2. **Verify storage normalization**: if any stored type fields were renamed or removed, confirm `storage-normalization.ts` migrates old data on load. Add normalization if missing.
3. **Version bump**: update `"version"` in `package.json`.
4. **Update README release notes**: add a new `### vX.Y.Z Highlights` section above the previous version in the `## Release Notes` block in `README.md`. Include concise bullet points for each notable change.
5. **Update site docs release notes**: add a new `## vX.Y.Z (date)` entry at the top of `../swarmclaw-site/content/docs/release-notes.md` with `### Highlights` and `### Upgrade Guidance` subsections.
6. **Register new API routes in CLI**: if new API routes were added, add them to the CLI manifest in `src/cli/index.js` (and `src/cli/spec.js` if applicable) so the route-coverage test passes.
7. **Smoke-test the desktop app**: `npm run electron:build` on the maintainer's OS, launch the packaged artifact, and verify a live agent chat works before tagging.

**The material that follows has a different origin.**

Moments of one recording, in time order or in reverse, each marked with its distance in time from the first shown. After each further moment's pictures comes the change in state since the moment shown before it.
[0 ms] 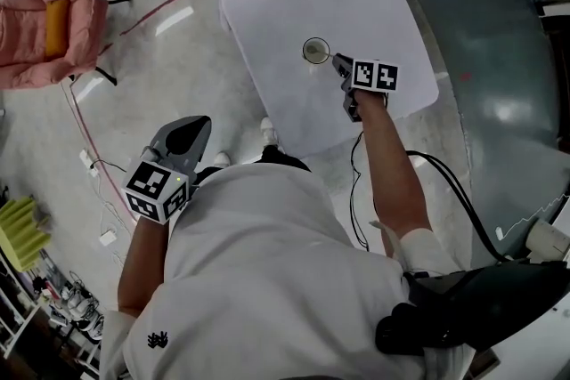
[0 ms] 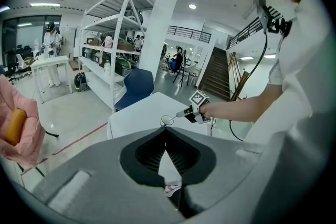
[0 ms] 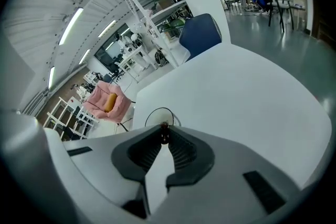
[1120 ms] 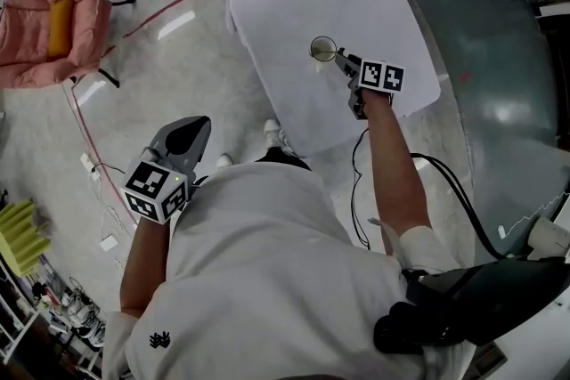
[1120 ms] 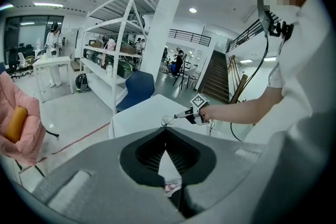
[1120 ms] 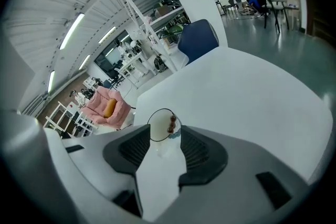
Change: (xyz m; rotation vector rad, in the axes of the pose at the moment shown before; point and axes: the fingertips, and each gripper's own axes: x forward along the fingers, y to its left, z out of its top) left arm -0.033 0.010 -0.015 -0.013 -0.035 -0.004; right arm 0.000 0.004 -0.007 0.018 -0.075 0.000
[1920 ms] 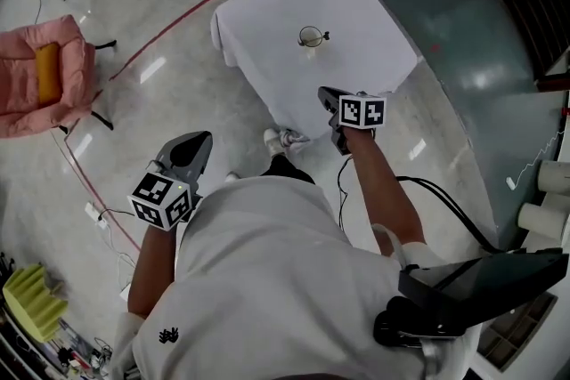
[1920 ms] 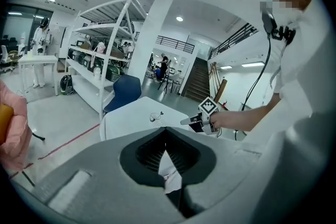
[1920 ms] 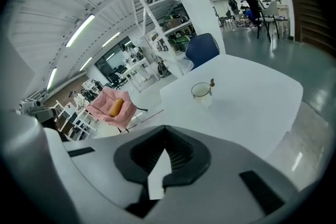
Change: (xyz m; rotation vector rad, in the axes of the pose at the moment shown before) left arm -0.098 0.009 -0.051 0.049 -0.066 -0.196; right arm -0.093 0.156 -0.125 -0.009 -0.106 -0.056
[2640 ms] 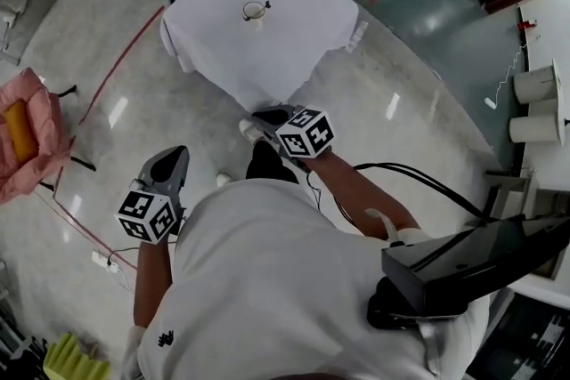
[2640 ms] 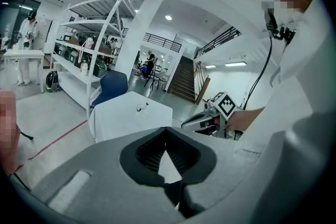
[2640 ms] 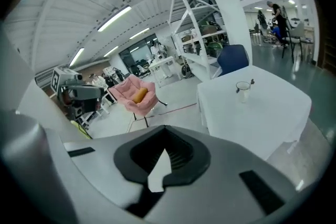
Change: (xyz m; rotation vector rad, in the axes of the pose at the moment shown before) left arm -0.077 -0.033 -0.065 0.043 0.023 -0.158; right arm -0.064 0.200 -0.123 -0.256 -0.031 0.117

8. **Run CI validation** (all must pass):
- `npm run lint:baseline` — lint gate
- `NODE_ENV=production npm run build:ci` — production build
- `npm run test:cli` — CLI tests
- `npm run test:openclaw` — OpenClaw tests
9. **Commit**: stage all changes and commit with a release message (e.g., `Release v1.1.6`). Do not push until the user confirms.

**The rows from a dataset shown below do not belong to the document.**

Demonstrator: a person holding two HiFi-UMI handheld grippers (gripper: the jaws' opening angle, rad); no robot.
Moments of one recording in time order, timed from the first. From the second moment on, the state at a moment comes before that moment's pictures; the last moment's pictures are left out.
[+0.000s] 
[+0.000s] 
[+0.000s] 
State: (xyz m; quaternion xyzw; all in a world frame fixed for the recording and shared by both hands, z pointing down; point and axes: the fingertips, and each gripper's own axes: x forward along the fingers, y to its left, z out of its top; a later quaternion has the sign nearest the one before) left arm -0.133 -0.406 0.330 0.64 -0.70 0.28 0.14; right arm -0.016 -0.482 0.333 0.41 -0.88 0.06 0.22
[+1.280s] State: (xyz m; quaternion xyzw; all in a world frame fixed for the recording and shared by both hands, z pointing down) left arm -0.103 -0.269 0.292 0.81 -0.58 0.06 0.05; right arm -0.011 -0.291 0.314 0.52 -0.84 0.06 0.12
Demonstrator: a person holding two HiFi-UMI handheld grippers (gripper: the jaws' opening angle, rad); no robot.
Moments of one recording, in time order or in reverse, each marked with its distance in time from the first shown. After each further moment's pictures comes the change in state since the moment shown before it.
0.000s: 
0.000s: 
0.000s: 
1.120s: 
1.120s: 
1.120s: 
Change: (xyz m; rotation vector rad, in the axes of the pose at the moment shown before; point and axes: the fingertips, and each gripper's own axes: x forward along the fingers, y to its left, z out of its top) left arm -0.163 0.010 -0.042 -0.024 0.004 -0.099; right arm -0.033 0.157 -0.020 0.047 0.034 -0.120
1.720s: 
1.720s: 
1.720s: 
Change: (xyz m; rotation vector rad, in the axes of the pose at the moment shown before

### Extensions, Not Plugins
**The codebase has fully migrated from "plugins" to "extensions."** Use `extensions` in all new code — variable names, function signatures, interfaces, UI copy.
- **Type names:** `Extension`, `ExtensionHooks`, `ExtensionMeta` (not `Plugin`, `PluginHooks`)
- **Server module:** `src/lib/server/extensions.ts` (not `plugins.ts` — deleted)
- **Storage directory:** `data/extensions/` (not `data/plugins/`)
- **Session field:** `session.extensions` (not `session.plugins`)
Legacy `data/plugins/` files are auto-migrated to `data/extensions/` on first access. Deprecated aliases exist for backward compatibility but must not be used in new code.